WORK INSTRUCTION:
Exact reproduction is required for all entries.

DATA RECORDS:
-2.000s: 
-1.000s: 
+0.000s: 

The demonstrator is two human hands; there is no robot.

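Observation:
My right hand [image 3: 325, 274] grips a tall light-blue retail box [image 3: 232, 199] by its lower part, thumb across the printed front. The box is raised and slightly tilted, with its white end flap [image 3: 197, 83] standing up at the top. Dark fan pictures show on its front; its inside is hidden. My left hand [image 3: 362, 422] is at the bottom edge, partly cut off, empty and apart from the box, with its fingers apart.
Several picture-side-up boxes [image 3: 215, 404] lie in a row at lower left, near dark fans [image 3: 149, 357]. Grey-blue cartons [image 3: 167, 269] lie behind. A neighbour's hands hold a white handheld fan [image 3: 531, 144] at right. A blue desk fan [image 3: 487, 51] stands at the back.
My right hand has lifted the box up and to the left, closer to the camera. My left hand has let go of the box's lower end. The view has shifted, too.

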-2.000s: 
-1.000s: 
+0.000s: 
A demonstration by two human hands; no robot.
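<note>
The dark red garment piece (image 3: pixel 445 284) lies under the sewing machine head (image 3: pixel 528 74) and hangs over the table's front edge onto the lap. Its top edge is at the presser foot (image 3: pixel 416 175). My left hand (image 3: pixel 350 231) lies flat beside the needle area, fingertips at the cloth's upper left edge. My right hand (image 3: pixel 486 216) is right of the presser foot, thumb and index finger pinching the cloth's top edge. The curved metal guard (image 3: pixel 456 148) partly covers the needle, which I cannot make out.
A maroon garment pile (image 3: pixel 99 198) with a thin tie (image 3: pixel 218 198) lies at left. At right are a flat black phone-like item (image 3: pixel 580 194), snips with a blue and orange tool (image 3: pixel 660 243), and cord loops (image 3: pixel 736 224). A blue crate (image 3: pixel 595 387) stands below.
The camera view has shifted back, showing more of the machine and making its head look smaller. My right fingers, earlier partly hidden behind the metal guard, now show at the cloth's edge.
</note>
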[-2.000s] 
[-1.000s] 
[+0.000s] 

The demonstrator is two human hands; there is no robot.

RESULT FOR THIS TASK:
-2.000s: 
-1.000s: 
+0.000s: 

The demonstrator is two human hands; there is no robot.

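Observation:
My right hand [image 3: 325, 274] grips a tall light-blue retail box [image 3: 232, 199] by its lower part, thumb across the printed front. The box is raised and slightly tilted, with its white end flap [image 3: 197, 83] standing up at the top. Dark fan pictures show on its front; its inside is hidden. My left hand [image 3: 362, 422] is at the bottom edge, partly cut off, empty and apart from the box, with its fingers apart.
Several picture-side-up boxes [image 3: 215, 404] lie in a row at lower left, near dark fans [image 3: 149, 357]. Grey-blue cartons [image 3: 167, 269] lie behind. A neighbour's hands hold a white handheld fan [image 3: 531, 144] at right. A blue desk fan [image 3: 487, 51] stands at the back.
My right hand has lifted the box up and to the left, closer to the camera. My left hand has let go of the box's lower end. The view has shifted, too.
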
-2.000s: 
-1.000s: 
+0.000s: 
A demonstration by two human hands; no robot.
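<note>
The dark red garment piece (image 3: pixel 445 284) lies under the sewing machine head (image 3: pixel 528 74) and hangs over the table's front edge onto the lap. Its top edge is at the presser foot (image 3: pixel 416 175). My left hand (image 3: pixel 350 231) lies flat beside the needle area, fingertips at the cloth's upper left edge. My right hand (image 3: pixel 486 216) is right of the presser foot, thumb and index finger pinching the cloth's top edge. The curved metal guard (image 3: pixel 456 148) partly covers the needle, which I cannot make out.
A maroon garment pile (image 3: pixel 99 198) with a thin tie (image 3: pixel 218 198) lies at left. At right are a flat black phone-like item (image 3: pixel 580 194), snips with a blue and orange tool (image 3: pixel 660 243), and cord loops (image 3: pixel 736 224). A blue crate (image 3: pixel 595 387) stands below.
The camera view has shifted back, showing more of the machine and making its head look smaller. My right fingers, earlier partly hidden behind the metal guard, now show at the cloth's edge.
</note>
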[-2.000s] 
[-1.000s] 
[+0.000s] 

The demonstrator is two human hands; there is no robot.

This finishes the answer to the exercise.